**EXERCISE DIRECTIONS:** Every line holding the word "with" should be copied from the material.

**EXERCISE DATA:**
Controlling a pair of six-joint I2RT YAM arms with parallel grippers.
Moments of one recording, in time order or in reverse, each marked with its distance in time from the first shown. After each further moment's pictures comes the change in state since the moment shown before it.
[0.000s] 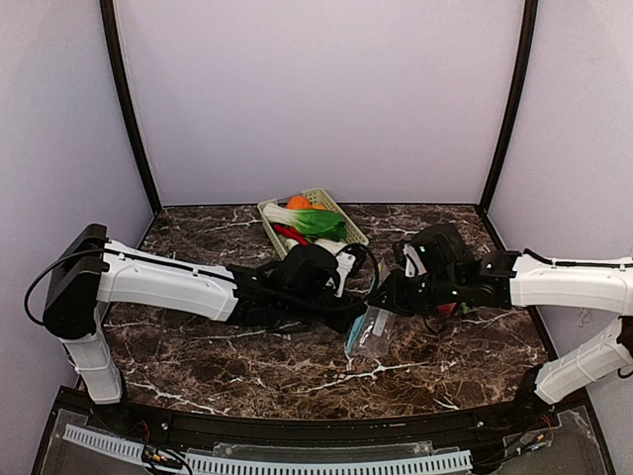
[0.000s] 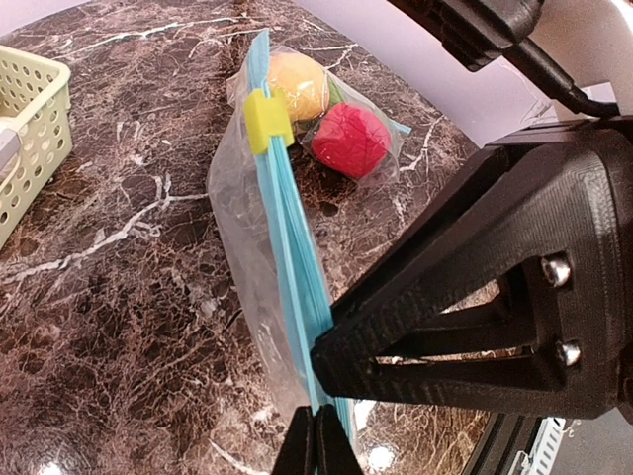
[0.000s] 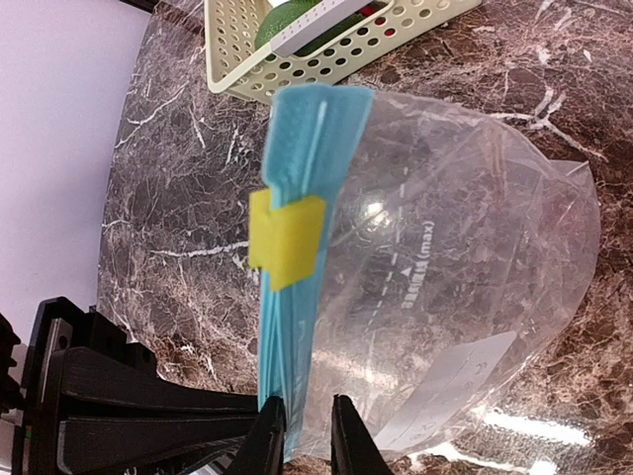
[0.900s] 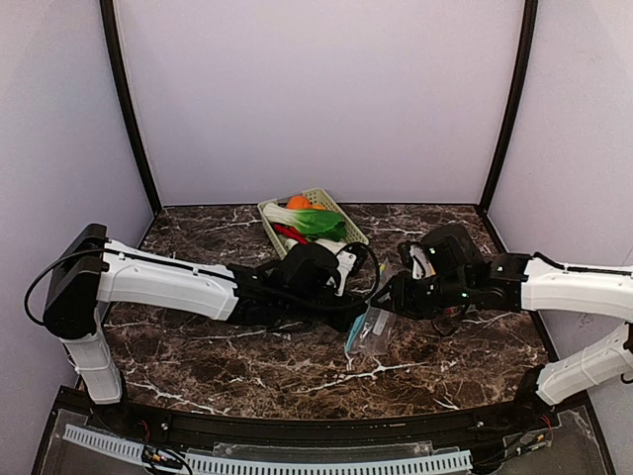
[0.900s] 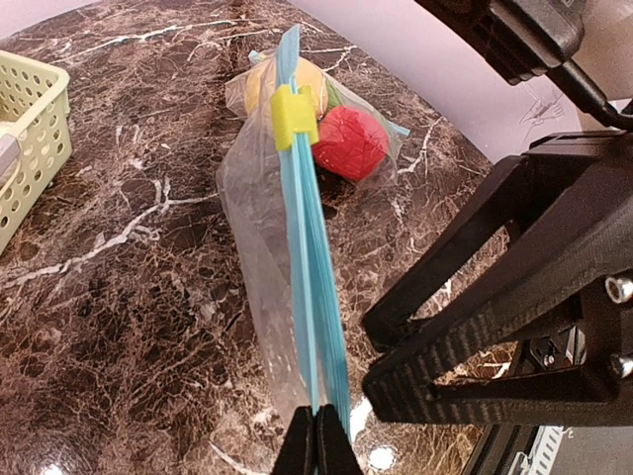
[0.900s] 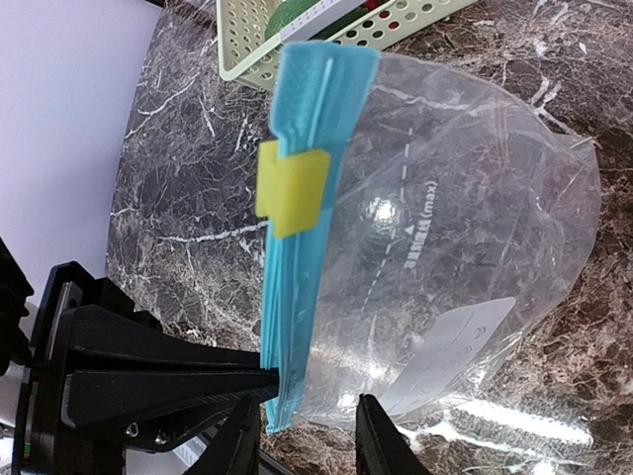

**OUTPUT BELOW:**
Controlling a pair of six-joint I2RT YAM arms with parallel grippers.
Moments of one recording, in time order or in reverse, each marked with its distance in time from the first shown. After each further moment's pictures comes the change in state since the moment shown before it.

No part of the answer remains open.